Beautiful rig you have there skinner ! You better really be good to the wife now !! LOL


----------



## Skinner712 (Jan 7, 2012)

O I am very good to her. She puts up with me and the kids and all of my mini hobbies. Lol like hunting, fishing, taxidermy, & now trapping.


----------



## youngdon (Mar 10, 2010)

You got a new gun and two days later you got a cat...see that's how it works. Now if you can convince her that an even nicer and bigger gun will get you even more fur you're doing good.


----------



## El Gato Loco (Jan 15, 2010)

Looking good.... I use a cheapo .22 revolver on my line. Prefer the catch pole, but not every animal is as responsive to that as I prefer.


----------



## hassell (Feb 9, 2010)

Ya I used an H&R 22 revolver for the big stuff, otherwise I'd just bop them with the handle of my hatchet.


----------



## coyotejon (Feb 4, 2010)

Cool looking pistol, should be really handy on the trap line!


----------



## saskredneck (Oct 19, 2010)

i used to carry a fish bat.


----------



## Mick105 (Jan 6, 2012)

Nice toy skinner. I agree with the others about the iron sights only. If you plan on using strictly for trapping that is.


----------



## Paulfreebury (Oct 23, 2012)

I've got the buck mark rifle,it's a good gun but very inconsistent! I've never managed to get a good grouping


----------



## youngdon (Mar 10, 2010)

That surprises me from a buckmark.


----------



## Paulfreebury (Oct 23, 2012)

The best grouping was 2 inch at 50yrds with cci ammo, with Winchester eley remington it was all over the place


----------



## Skinner712 (Jan 7, 2012)

My pistol shoots great. 100 yards I can bust skeet set up. At 25 I can get 1" groups with out a rest. I am goin to put a batter red dot on it to.


----------



## jkanesmith (Feb 4, 2013)

They're great guns, I've had one for years and shots 1000's of rounds through it with no problems whatsoever. Congrats on the gun and the understanding wife. 
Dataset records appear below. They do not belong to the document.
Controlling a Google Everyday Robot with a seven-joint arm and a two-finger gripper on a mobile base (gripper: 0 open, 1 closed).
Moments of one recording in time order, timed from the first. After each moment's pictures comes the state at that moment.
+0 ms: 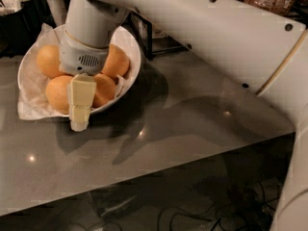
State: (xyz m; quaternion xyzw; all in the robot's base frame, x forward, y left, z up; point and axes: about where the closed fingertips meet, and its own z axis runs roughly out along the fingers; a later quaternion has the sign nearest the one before) arm 0.470 0.178 0.909 -0.81 0.53 0.19 0.16
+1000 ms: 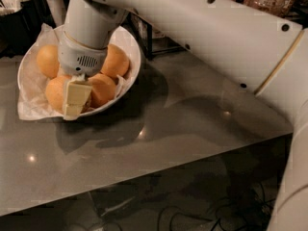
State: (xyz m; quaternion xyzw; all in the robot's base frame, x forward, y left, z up) arm 0.468 0.181 0.907 -0.81 0.53 0.20 0.16
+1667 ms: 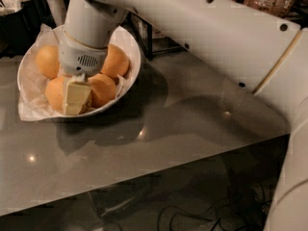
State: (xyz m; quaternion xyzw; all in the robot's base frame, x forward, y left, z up) arm 0.471 0.181 0.907 -0.81 0.53 0.20 0.16
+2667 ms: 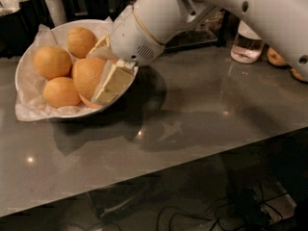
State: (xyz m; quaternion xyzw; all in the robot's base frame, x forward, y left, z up) arm 0.472 0.108 0.965 -0.75 0.52 0.24 0.32
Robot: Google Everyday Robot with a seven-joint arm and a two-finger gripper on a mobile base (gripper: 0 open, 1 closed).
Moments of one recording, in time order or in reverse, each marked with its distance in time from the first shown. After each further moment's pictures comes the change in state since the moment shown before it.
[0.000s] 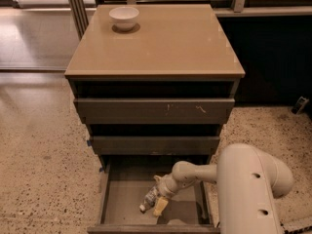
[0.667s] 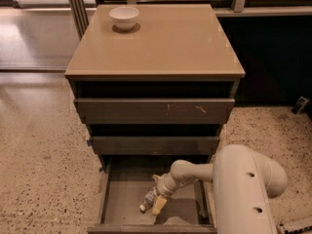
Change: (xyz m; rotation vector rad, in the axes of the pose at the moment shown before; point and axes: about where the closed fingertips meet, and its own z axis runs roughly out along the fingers) arm 0.000 -0.007 0.010 -0.016 -0.002 -0.008
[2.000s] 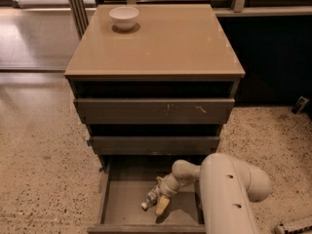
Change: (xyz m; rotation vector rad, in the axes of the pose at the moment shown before) arm 0.049 -0.018 0.039 -0.073 0.039 0.060
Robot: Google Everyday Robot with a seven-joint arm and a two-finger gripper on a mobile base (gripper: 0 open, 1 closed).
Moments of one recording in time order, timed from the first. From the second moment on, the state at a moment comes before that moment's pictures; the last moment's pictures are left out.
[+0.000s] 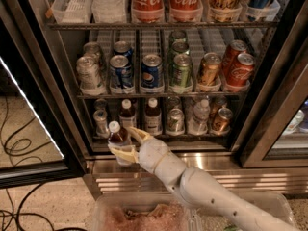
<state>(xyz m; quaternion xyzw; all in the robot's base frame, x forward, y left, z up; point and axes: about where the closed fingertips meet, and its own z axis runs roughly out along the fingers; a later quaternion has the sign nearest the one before) 0.552 0.072 0.708 -0.30 0.61 0.25 0.69</state>
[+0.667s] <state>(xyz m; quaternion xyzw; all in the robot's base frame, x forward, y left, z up) 0.473 0.052 0.688 -0.25 0.63 0.23 0.70</state>
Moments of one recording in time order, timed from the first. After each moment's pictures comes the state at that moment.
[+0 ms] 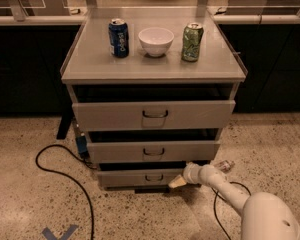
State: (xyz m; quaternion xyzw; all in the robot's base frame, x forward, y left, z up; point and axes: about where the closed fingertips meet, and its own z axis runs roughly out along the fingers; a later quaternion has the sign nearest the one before) arm 0.720 -0.175 0.189 -0.44 0.81 0.07 0.38
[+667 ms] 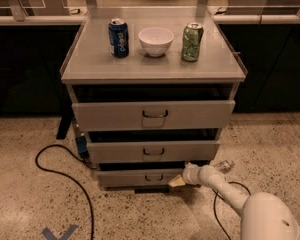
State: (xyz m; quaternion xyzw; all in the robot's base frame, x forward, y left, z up) arm 0.718 -0.173 0.188 -0.44 0.81 0.08 0.38
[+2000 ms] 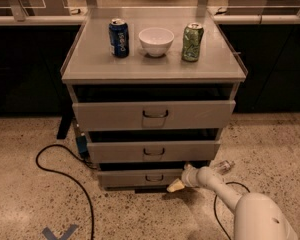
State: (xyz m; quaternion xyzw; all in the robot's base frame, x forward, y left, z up) arm 0.711 -0.167 0.159 -0.44 0.82 0.10 0.36
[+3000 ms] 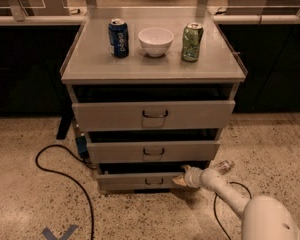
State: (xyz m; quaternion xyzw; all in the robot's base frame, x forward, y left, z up) arm 0.707 -0.174 0.172 -0.42 0.82 0.10 0.37
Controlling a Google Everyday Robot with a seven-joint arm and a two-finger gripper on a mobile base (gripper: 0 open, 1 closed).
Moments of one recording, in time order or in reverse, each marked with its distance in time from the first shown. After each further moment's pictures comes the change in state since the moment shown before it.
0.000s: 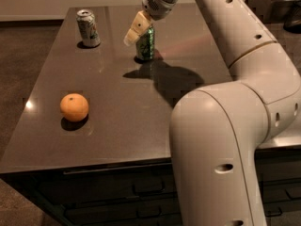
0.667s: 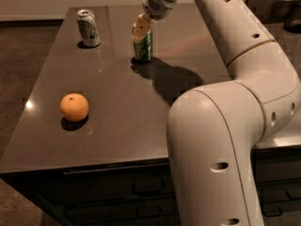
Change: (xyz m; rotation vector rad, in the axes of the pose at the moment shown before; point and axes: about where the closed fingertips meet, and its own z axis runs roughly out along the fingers) arm 0.005 0.001 -0.002 -0.003 0.032 -0.048
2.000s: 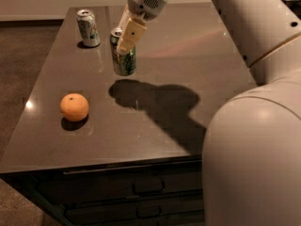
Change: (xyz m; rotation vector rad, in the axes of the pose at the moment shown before) arm -0.014 0.131 -0.052 -0.273 -0.070 -0.459
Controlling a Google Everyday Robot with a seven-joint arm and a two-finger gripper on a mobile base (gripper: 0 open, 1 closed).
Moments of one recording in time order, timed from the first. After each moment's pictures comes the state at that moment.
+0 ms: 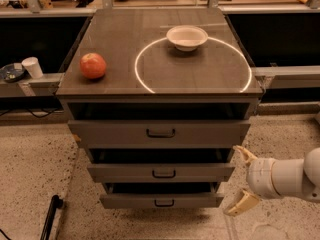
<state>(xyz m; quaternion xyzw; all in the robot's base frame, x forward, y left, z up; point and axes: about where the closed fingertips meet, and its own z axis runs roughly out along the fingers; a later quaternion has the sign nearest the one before) 0.425 -0.203 0.648 -0.57 0.74 0.11 0.35</state>
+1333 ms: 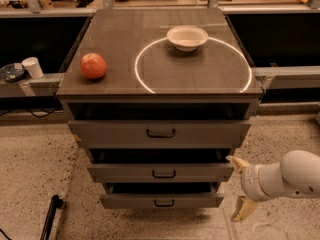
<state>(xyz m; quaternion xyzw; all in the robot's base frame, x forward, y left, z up) 0.432 -0.230 0.566 -0.67 0.70 0.05 0.26</state>
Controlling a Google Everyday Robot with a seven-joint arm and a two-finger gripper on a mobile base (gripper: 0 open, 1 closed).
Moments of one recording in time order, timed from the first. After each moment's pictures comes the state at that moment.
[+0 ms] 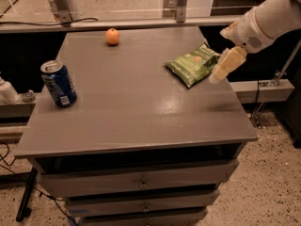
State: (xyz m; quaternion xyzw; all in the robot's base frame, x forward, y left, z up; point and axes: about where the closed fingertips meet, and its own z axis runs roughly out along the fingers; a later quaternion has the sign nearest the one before) arm 0.634 -0.200 0.918 -0.56 0.76 0.05 0.32
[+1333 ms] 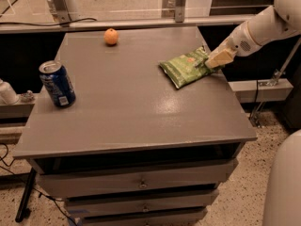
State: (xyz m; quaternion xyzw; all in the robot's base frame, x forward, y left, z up) arm 0.713 -0.223 0.862 -0.50 0.79 0.12 0.33
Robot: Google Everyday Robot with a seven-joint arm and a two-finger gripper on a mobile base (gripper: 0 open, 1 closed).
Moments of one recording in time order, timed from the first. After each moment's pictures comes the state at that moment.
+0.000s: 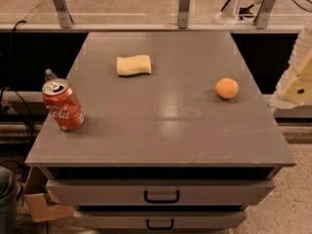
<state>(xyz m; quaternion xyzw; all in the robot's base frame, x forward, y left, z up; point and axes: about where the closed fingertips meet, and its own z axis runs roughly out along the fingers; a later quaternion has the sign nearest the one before) 0.401 -0.167 1.092 -0.61 0.73 -0.13 0.28</state>
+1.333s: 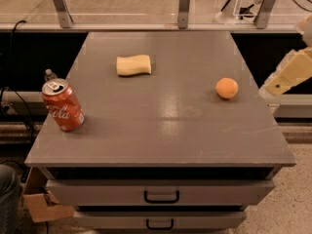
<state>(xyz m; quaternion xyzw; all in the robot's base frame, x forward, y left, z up) 0.505 -0.258 0.991 -0.47 0.83 -0.04 0.30</state>
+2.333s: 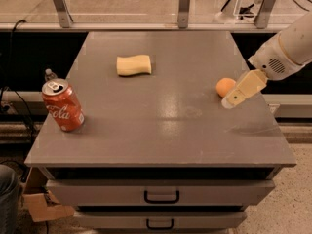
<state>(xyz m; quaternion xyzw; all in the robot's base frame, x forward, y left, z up) 0.563 -0.223 0.890 -0.45 0.85 0.08 0.27</state>
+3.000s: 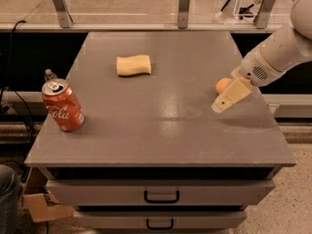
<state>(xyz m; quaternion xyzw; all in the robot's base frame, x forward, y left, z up) 0.575 -0.202 0.855 -0.47 0.85 0.10 0.24</state>
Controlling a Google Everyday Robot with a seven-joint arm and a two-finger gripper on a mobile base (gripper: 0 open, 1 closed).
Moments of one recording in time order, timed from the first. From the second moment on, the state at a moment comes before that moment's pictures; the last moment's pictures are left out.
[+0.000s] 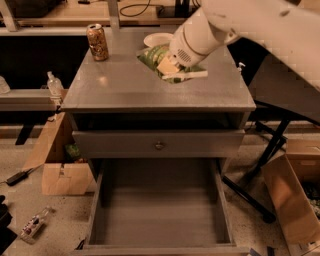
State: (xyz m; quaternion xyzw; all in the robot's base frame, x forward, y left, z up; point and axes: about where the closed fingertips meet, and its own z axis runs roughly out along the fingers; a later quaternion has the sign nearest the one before) arm 0.666 -0.035 0.943 -0.51 0.77 0.02 0.39
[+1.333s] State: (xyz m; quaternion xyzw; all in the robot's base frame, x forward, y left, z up) arm 0.541 -0.157 0.957 -0.32 0.85 0.02 0.43
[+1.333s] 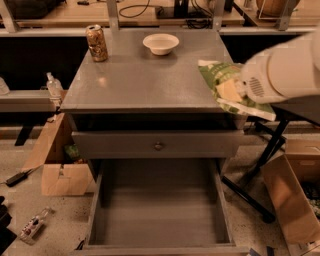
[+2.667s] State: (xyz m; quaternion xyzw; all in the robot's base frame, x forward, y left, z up) arm 0.516 -0.214 0.772 -0.18 0.90 0.20 0.35
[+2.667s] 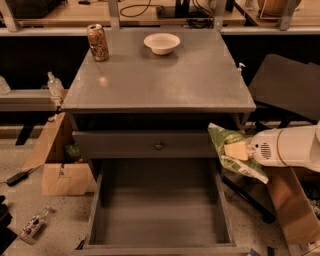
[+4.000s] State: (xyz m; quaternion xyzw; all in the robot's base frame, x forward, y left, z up) arm 0.552 -0.182 0.493 -0.15 0.88 0.34 0.29
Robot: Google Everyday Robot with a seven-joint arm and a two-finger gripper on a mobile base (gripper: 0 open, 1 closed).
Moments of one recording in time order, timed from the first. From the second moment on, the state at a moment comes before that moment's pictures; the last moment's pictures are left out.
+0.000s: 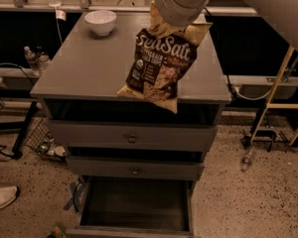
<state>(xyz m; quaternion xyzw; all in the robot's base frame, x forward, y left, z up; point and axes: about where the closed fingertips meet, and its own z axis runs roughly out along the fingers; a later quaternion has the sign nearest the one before) 0.629 -0.026 1.005 -0.84 0.40 -0.24 0.27</state>
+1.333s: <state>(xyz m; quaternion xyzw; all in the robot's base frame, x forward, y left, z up) 0.679 -0.059 0.964 -0.83 0.45 -0.19 0.28</state>
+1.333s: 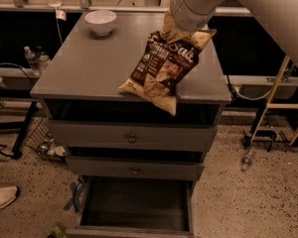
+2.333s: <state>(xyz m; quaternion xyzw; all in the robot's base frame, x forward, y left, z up) 0.680 -0.056 0.959 -0.83 0.44 -0.18 0.28</state>
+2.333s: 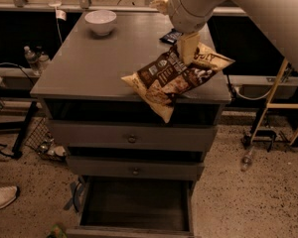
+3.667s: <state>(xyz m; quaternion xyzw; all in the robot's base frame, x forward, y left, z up) 0.695 -0.038 0.976 -0.84 0.42 -0.23 0.26</state>
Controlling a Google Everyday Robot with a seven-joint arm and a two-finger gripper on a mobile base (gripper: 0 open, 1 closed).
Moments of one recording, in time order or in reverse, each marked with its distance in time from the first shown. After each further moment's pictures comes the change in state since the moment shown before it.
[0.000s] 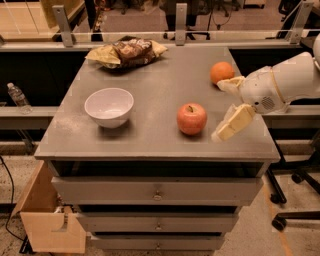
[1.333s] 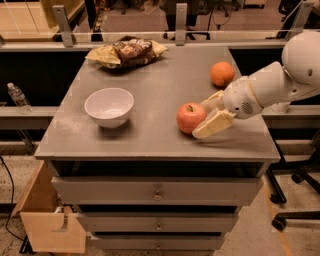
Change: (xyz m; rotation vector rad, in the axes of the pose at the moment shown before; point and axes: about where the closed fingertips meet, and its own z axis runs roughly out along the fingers) arm 0.011 -0.002 0.049 -0.088 0.029 0.047
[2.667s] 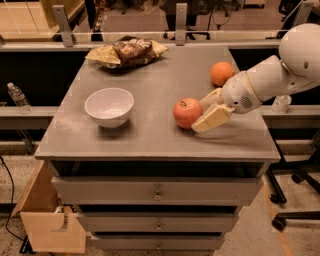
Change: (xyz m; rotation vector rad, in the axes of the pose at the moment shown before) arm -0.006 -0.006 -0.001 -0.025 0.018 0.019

Sent from my SAMSUNG-SGH-I747 using Tapatalk 2


----------



## Southern Yankee (Nov 23, 2012)

I just saw a sale that Nachez is having on sights. My problem is that they can't sell in TN, AB, or GA even though they are located in TN.


----------



## alclark2 (Dec 6, 2012)

I bought my wife a buckmark. She put a red dot on in but I prefered the iron sights. Good guns for sure!


----------



## knapper (Feb 5, 2010)

A friend of my son's shot mine until the barrel got real warm on my Buckmark, he really liked it. I put a scope in mine and hunt birds and other small game.


----------



## fr3db3ar (Aug 6, 2011)

Paulfreebury said:


> I've got the buck mark rifle,it's a good gun but very inconsistent! I've never managed to get a good grouping
> 
> 
> 
> ...


My first suspect would be the crown.

Nice pistol, I have a Ruger MKIII with red dot and love it. My suggestion? CCI SV


----------